Submitted by c ur self on
It is so difficult to be One Flesh w/ another person for any length of time, and then walk away from the relationship....That is simply why so many of us are here...We are writing these posts, trying to make some kind of sense out of our circumstances...I like what Jon said, about seeing through the Ice....(The ice isn't a choice in many ways, for certain minds...)...But if the thing that is not the (The Sin) Ice is rampant in a life....The anger, cheating, verbal or emotional abuse etc....Then regardless of our attachment (feelings) we have nothing sustainable...Nothing that will ever be healthy and produce true love and peace....
C
You know I've learned that
Submitted by Jon on
You know I've learned that the opposite of love is not hate, it's indifference. Personally for myself it's when I feel the dull ache of nothing that I most struggle to see any light up ahead. I understand that it must be heartbreaking to come to the realization that the person you once loved,tried so hard to love is a person who you will never be able to love. A person who at the very most shows up only fleetingly only to bring the sky down in the next breath.

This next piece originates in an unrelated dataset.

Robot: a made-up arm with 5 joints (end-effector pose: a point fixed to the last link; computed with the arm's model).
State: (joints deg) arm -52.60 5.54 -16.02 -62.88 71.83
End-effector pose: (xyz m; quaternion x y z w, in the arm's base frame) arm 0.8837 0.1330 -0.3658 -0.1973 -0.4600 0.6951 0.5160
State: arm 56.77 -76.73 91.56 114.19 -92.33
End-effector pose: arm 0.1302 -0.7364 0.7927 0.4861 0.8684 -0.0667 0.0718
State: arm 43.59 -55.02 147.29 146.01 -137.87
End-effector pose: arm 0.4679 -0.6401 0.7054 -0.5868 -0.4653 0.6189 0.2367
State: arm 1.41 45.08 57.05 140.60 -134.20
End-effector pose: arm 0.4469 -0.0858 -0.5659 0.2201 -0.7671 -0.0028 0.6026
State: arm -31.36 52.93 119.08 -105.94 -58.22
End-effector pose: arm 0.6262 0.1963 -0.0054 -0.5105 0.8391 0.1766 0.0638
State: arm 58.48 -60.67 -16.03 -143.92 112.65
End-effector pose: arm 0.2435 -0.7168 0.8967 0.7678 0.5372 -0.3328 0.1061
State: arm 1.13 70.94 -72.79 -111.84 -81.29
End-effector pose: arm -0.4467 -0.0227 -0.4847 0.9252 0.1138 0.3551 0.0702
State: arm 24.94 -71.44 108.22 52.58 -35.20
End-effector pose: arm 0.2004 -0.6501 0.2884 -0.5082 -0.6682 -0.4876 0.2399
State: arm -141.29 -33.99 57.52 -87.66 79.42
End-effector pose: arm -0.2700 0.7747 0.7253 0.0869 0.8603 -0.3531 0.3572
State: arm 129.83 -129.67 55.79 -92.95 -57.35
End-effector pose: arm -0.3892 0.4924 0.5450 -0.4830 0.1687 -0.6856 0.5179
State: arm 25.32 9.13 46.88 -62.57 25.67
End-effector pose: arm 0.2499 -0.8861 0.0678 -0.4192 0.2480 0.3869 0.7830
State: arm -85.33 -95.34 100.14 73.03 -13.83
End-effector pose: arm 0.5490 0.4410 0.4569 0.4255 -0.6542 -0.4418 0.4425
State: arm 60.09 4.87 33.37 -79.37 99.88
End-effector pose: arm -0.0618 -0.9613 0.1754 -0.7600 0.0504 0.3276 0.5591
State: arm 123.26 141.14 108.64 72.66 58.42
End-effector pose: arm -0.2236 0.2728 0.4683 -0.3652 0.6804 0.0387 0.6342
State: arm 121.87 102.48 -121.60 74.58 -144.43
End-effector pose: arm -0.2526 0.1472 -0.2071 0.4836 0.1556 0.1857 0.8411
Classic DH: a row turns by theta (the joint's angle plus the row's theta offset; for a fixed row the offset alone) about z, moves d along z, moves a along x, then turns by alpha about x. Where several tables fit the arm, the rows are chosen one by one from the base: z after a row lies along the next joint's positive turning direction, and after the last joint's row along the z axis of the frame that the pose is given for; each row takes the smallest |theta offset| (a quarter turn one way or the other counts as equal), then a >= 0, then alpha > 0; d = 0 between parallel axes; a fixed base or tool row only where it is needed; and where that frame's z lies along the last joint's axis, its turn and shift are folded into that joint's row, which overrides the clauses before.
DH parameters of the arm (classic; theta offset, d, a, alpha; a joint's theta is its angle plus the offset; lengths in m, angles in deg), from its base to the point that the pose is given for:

ADD is like being stuck under the ice, we can see through it, we can bash on it with all our might, but in the end you will always be on one side, and we will always be on the other. You can't reach them and they cannot reach you, unfortunately all that you can do is get up, pick up your things and walk, or in the end you both are dragged to the bottom. There is no shame in walking away and saving yourself and in all honesty, it's the only thing to do. Life is too short and too complicated to try to be the missing parts of another person and in the end it's not your life to live. Don't hang on the past. It will simply eat you alive, you have worked, sacrificed and dedicated yourself. A person can do no more than that.